(TASK DETAILS): Could each entry below be printed again exactly as given?
SUPPLIED MATERIAL Block Start
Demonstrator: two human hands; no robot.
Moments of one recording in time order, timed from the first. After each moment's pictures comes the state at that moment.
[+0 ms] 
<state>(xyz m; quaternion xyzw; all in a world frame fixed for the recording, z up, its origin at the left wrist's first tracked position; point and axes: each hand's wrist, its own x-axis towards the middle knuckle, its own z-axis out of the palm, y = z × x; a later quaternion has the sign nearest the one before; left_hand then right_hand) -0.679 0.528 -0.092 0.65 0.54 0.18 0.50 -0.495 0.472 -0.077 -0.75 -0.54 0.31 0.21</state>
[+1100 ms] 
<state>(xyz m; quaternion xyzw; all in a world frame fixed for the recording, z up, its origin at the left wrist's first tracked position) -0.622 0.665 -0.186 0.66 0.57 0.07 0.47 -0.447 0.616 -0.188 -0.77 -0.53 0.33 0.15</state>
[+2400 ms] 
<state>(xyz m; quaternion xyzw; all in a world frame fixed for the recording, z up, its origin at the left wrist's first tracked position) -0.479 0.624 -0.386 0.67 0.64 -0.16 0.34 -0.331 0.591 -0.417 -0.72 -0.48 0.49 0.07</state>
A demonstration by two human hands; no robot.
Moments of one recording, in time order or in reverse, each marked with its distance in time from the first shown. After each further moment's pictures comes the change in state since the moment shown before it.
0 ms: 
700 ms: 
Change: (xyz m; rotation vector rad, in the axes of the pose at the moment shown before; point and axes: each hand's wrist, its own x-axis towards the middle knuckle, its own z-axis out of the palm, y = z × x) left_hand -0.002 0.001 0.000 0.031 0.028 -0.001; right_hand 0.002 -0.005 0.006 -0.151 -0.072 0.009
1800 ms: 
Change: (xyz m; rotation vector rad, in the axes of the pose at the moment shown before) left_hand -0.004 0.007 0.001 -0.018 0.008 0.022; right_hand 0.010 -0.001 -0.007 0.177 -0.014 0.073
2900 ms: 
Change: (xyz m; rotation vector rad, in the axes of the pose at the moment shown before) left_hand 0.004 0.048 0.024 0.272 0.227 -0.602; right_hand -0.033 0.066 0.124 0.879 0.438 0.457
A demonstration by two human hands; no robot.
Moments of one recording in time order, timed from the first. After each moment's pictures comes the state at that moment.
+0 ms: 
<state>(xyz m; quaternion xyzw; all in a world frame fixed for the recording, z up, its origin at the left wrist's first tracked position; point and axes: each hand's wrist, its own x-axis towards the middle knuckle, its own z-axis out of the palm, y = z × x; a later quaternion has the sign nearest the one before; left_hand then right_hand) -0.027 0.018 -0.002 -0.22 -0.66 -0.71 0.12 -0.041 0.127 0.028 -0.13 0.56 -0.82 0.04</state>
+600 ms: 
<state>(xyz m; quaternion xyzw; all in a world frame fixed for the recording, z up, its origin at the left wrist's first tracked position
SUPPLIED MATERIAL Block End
(OUTPUT BELOW):
Demonstrator: two human hands; no robot.
Moments of one recording in time order, timed from the first. After each moment's pictures comes the state at that moment.
[+0 ms] 
<state>(xyz m; quaternion xyzw; all in a world frame fixed for the recording, z up, its origin at the left wrist's first tracked position; point and axes: each hand's wrist, its own x-axis towards the middle knuckle, its own z-axis out of the palm, y = z × x; a later quaternion has the sign nearest the one before; left_hand then right_hand) -0.679 0.528 -0.092 0.65 0.54 0.18 0.50 -0.495 0.472 -0.077 -0.75 -0.54 0.31 0.21</state>
[+1100 ms] 
<state>(xyz m; quaternion xyzw; all in a world frame fixed for the recording, z up, its origin at the left wrist's first tracked position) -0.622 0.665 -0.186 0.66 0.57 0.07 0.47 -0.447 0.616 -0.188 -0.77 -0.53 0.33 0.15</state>
[+2400 ms] 
<state>(xyz m; quaternion xyzw; all in a world frame fixed for the recording, z up, its origin at the left wrist's first tracked position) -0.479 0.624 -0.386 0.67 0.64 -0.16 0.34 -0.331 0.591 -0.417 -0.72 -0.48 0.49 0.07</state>
A demonstration by two human hands; no robot.
Moments of one recording, in time order or in reverse, each marked with its distance in time from the first shown. After each further moment's pictures comes the change in state since the moment shown before it.
0 ms: 
700 ms: 
Change: (xyz m; rotation vector rad, in the axes of the pose at the moment shown before; point and axes: each hand's wrist, its own x-axis towards the middle knuckle, its own z-axis out of the palm, y = z × x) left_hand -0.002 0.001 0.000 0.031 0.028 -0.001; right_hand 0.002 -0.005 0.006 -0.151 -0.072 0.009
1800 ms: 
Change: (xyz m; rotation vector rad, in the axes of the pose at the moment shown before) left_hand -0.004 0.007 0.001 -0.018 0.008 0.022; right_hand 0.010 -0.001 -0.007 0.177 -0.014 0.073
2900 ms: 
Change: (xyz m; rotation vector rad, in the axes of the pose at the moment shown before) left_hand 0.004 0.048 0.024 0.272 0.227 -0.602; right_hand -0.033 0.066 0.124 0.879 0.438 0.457
A demonstration by two human hands; no robot.
Moments of one recording in time order, timed from the first. After each moment's pictures comes the state at that moment.
+0 ms: 
<state>(xyz m; quaternion xyzw; all in a world frame fixed for the recording, z up, its origin at the left wrist's first tracked position; point and axes: each hand's wrist, its own x-axis towards the middle knuckle, its own z-axis out of the palm, y = z × x; a later quaternion has the sign nearest the one before; left_hand then right_hand) -0.027 0.018 -0.002 -0.22 -0.66 -0.71 0.12 -0.041 0.127 0.028 -0.13 0.56 -0.82 0.04</state>
+600 ms: 
<state>(xyz m; quaternion xyzw; all in a world frame fixed for the recording, z up, its origin at the left wrist's first tracked position

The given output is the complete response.